YOUR OBJECTIVE: The listing below should be printed exactly, though its pictures must not be.
--------------------------------------------------
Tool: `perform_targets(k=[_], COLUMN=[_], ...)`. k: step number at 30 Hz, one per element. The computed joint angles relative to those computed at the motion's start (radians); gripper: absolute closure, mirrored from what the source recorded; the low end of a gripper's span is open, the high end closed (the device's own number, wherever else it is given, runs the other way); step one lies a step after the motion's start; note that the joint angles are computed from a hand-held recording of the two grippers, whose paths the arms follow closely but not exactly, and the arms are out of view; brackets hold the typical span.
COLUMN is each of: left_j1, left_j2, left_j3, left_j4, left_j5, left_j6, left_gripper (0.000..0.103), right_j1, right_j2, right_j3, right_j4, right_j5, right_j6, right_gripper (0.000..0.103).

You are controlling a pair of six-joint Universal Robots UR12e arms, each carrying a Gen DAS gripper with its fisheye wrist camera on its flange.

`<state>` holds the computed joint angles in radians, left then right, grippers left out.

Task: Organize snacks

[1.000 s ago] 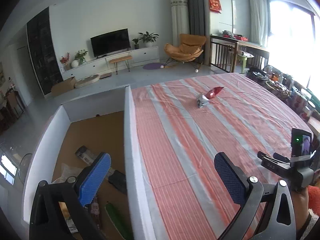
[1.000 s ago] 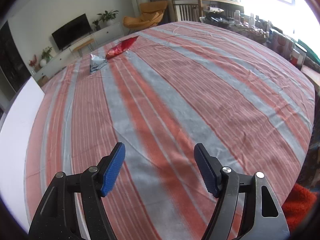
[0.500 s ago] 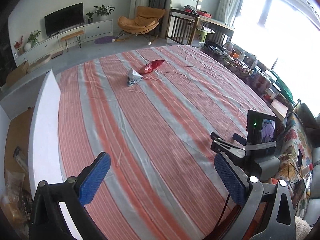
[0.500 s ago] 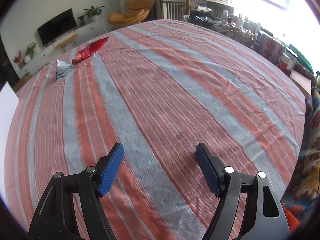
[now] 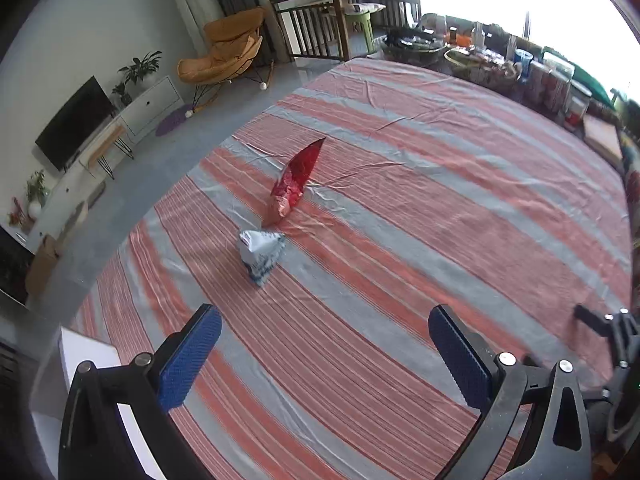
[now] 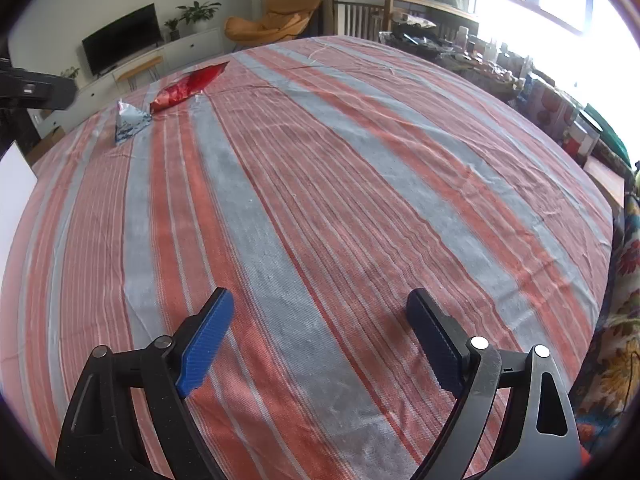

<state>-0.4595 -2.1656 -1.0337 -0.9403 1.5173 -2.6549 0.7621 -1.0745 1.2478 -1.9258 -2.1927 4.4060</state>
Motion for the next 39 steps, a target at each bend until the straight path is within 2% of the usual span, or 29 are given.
perform_targets(k=[2,7,11,14,15,17,21,26,29,32,35,39], left_j1=[-0.002,0.014,0.023,0.022,0.024,0.039,0.048,0.073,0.09,0.095,0.098,0.094], left_j2=[-0.061,-0.199,-0.25,-0.265,-0.263,-0.243,-0.199,-0.098,-0.024,0.052,0.128,0.195], left_j3=[0.08,0.285,0.336,0.328,0.312,0.253,0.155,-0.006,-0.112,-0.22,-0.322,-0.422], left_j4=[-0.016,-0.139,-0.16,-0.13,-0.105,-0.016,0.096,0.172,0.187,0.202,0.219,0.234], left_j5=[0.037,0.032,0.03,0.036,0.03,-0.05,-0.063,-0.104,-0.121,-0.101,-0.114,-0.119], left_j6=[-0.028,-0.18,-0.258,-0.292,-0.301,-0.349,-0.387,-0.439,-0.449,-0.418,-0.414,-0.437], left_gripper=[0.002,0.004,0.006,0.007,0.015,0.054,0.056,0.056,0.056,0.056,0.055,0.055], right_j1=[-0.001,-0.002,-0.002,-0.002,-0.002,-0.003,-0.002,-0.003,-0.003,-0.003,-0.003,-0.003], right_j2=[0.001,0.005,0.005,0.005,0.005,0.005,0.005,0.005,0.005,0.005,0.005,0.005], right_j3=[-0.001,-0.003,-0.001,-0.002,-0.002,-0.002,-0.004,-0.004,-0.003,-0.003,-0.003,-0.003], right_j4=[-0.003,-0.009,-0.012,-0.012,-0.011,-0.012,-0.01,-0.011,-0.011,-0.011,-0.011,-0.011], right_j5=[0.0,-0.004,-0.006,-0.005,-0.005,-0.005,-0.006,-0.006,-0.006,-0.006,-0.006,-0.006], right_j6=[-0.005,-0.01,-0.012,-0.013,-0.013,-0.013,-0.013,-0.014,-0.014,-0.014,-0.014,-0.014], right_gripper=[0.009,0.008,0.008,0.008,0.008,0.008,0.008,0.008,0.008,0.008,0.008,0.008])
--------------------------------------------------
ANSWER BOX:
Tool: `perform_targets(k=[_], COLUMN=[_], ...)`. k: step number at 30 Hz, one per element. The computed joint angles relative to those computed at the motion's start (radians); gripper: absolute closure, mirrored from what the source recorded; the low end of a gripper's span is open, the high end closed (the device's own number, wherever else it is given, runs the other way); step one lies a step after the motion's start; note that the joint angles are computed from a hand-held recording of the two grippers, whose paths the arms follow closely but not exactly, and the arms are out of view; brackets hold the typical span.
COLUMN is each of: left_j1, left_j2, left_j3, left_j4, left_j5, left_j6, left_gripper (0.000..0.103), right_j1, right_j2, right_j3, right_j4, right_j5, right_j6, right_gripper (0.000..0.103).

You are controlling a pair of six-joint Universal Robots UR12e arms, each carrying a Gen DAS gripper with its fisheye wrist camera on its flange.

`<state>` holds the computed joint angles in radians, left then right, grippers left out.

Task: Organize snacks

[1.000 s ago] 
[1.000 s ago] 
[0.500 s ago] 
[0.500 s ago] 
[now] 
[now] 

<state>-0.4595 -2.1656 -1.0337 -0.9403 1.5173 -2.6549 0.7621 -1.0745 1.2478 -1.9258 -2.1927 4.4060</state>
Motion for the next 39 steps, a target at each bend until the straight path is within 2% of the usual span, or 29 are given.
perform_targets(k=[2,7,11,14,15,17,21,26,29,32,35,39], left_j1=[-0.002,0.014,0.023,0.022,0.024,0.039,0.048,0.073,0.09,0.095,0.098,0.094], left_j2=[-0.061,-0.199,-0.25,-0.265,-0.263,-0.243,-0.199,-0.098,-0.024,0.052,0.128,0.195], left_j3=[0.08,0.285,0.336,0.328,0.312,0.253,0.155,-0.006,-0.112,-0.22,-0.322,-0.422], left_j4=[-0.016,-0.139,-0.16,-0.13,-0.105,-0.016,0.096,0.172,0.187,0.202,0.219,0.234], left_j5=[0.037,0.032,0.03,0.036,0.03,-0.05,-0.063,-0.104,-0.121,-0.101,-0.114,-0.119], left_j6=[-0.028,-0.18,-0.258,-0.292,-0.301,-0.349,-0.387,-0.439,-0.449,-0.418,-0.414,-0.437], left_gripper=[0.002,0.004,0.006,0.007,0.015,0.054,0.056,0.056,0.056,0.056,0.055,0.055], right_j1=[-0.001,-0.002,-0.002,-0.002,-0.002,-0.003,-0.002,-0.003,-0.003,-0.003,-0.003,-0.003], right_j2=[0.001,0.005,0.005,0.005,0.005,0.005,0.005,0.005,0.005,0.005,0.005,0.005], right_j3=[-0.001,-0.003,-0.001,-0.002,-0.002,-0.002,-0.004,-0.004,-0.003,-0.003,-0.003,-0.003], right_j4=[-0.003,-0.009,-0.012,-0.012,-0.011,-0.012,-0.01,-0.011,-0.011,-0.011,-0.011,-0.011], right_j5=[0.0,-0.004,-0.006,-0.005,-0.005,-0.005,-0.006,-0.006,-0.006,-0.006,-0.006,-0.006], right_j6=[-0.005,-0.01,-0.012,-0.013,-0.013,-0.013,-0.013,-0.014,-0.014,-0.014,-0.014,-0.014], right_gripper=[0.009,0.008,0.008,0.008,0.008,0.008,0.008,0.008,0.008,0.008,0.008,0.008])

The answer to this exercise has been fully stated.